The writing in this book had all the same faults as in ‘The Lost Girl’s Of Penzance‘ and ‘The Hidden Graves Of St. Ives‘ but this time, the writing wasn’t redeemed by a decent plot.

The mystery had an interesting start but fizzeled out halfway through. The final solution was plodding and unconvincing. What kind of murderer goes to the trouble of staging a scene and leaving false trails for the police only to confess as soon as they’re put under a little pressure?

The way the investigation was conducted lacked any credibility. Finding the source of a quote *For men must work and women must weep“, a key clue in the case, took my search engine a few seconds. It took the police a couple of days.

I found Lauren’s earnestness, combined with her naivety, annoying. How did she ever get promoted to DI?

The side plot relating to the Lauren’s family was even more of a damp squib than the main plot and ended the book with a confrontation that simply didn’t work.


I bought four books this week, one continuing an Urban Fantasy series, one a newly released thriller, one a Welsh murder mystery that I stumbed across and one a debut novel that seems to be a nightmare come to life.

I bought ‘Midnight’s Emissary‘ as soon as I finished ‘Shadow’s Messenger‘, the first book in the Aileen Travers series. I like Aileen, I’m intrgued by the supernatural world she’s trying to find a place in and I’m looking forward to seeing the trouble she’ll get into next and how she’ll cope with it.

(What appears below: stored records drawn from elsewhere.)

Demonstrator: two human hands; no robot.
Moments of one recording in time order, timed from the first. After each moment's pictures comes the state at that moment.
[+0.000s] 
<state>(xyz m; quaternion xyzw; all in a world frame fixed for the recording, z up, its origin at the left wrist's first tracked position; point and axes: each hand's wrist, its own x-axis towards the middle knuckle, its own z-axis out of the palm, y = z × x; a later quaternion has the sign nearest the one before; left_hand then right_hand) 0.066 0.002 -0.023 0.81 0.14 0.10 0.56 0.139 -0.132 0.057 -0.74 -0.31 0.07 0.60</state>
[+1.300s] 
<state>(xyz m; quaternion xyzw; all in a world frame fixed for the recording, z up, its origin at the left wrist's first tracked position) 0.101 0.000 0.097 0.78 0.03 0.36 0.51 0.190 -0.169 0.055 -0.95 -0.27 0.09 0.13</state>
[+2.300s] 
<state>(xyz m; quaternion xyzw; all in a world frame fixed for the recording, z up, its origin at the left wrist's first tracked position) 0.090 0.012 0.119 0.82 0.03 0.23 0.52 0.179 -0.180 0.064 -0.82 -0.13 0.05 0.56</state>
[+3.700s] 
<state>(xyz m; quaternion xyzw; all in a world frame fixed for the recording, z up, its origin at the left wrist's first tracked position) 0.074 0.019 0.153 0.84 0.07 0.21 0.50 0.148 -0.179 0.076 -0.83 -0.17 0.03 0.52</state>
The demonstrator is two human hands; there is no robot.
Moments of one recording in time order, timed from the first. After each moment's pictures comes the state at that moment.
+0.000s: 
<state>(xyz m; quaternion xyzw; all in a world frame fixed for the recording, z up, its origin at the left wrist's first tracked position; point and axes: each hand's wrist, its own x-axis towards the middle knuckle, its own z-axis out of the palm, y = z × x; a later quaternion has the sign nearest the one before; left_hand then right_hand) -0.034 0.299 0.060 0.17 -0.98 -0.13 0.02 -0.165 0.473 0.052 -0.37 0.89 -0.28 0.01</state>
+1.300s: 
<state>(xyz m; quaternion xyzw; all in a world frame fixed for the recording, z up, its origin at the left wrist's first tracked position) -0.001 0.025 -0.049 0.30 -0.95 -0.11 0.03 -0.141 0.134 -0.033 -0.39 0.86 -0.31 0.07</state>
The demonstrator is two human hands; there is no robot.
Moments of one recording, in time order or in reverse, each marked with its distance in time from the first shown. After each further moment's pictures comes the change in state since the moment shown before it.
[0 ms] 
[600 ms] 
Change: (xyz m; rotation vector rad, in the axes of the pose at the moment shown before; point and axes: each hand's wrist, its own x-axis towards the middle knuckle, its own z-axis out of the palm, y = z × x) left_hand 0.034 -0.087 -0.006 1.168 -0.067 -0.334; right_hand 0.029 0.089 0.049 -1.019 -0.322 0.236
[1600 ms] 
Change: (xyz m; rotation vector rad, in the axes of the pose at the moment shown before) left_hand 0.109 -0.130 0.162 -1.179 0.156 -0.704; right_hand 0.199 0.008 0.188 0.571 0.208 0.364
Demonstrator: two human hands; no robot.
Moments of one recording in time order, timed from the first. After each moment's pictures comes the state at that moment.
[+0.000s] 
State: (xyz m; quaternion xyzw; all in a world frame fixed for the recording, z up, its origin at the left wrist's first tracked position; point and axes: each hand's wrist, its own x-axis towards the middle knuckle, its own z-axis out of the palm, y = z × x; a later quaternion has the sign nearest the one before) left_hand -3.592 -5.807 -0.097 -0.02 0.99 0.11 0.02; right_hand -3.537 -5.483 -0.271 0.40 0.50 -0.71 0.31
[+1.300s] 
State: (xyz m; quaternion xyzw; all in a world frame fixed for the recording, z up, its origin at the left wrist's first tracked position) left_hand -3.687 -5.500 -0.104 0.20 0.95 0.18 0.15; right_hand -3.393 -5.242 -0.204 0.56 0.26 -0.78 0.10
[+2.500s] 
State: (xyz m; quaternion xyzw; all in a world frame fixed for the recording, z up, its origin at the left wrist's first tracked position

This is a roll of the dice, as I’ve never read Carter Wilson before. Normally, I’m not a fan of books with a True Crime podcast setting but the twist putting the podcaster on the spot appeals to me. The audiobook sample sealed the deal. I think this is a story that will work well with two narrators.

I stumbled across this when it was reviewed on GoodReads. It caught my eye because it’s a small town drama set in Wales. I see lots of mystery books set in Ireland and Scotland but almost none set in Wales. I don’t understand that. Where are all the Welsh mystery writers?

Anyway, I’ve found Manon Steffan Ros, so she can be my starting point. Manon Steffan Ros writes her novels in Welsh and sometimes translates them into English. As far as I can tell, ‘Greta’ (2024) is her translation of her novel ‘Llechi‘ (2020). The Welsh title mean ‘Slate‘ and the main character is called Gwenno Evans not Greta Pugh but the story seems to be the same.

.’Nightwatching‘ (2024) is Tracy Sierra‘s debut novel. What appealed to me from the reviews I’ve read was the nightmarish quality of the novel. I’m hoping for something dark, tense and frighteningly real.


This week, I’ve pulled three books from my TBR pile: an historical fiction mystery that made a lot of noise in 2024, the first book in a Nordic Noir series that came out fifteen years ago and has since been made into a TV series and the second book in a YA Vampire-with-a-twist series that I started last year.

I read Hans Rosenfeldt’s ‘Cry Wolf‘ back in 2022 and had a lot of fun with it. It was the first book in a new series but there’s no sign of the second book yet so I went looking for his back catalogue. I found ‘Sebastian Bergman‘ 2010 a.k.a ‘Dark Secrets’, the first book in a four book series which he co-wrote with Michael Hjorth. It’s since been turned into a TV series. I’m hoping for a good Nordic Noir series to follow.

The Briar Club‘ (2024) was one of my wife’s favourite books of 2024, which is recommendation enough for me. I hoping for the combination of a decent mystery with a period setting and a subversive feminist twist. The premise is clever and the characters are diverse so this should be fun.

I finally got around to reading ‘Fear University‘ last year, after it had sat on my shelves since 2018. It turned out to be an engaging and original Urban Fantasy series, centere around Ollie Andrews, a young woman who can’t feel pain. Ollie carries more scars than most Urban Fantasy heroines and she trusts no one. ‘Fear University‘ was a compelling mix of intrigue, violence, hormones, haunted pasts and relentless tension. ‘The Killing Season‘ raises the stakes, taking the Ollie north, into the dark and the cold, to face creatures who feed off fear. I’m looking forward to an intense romp with a few twists along the way.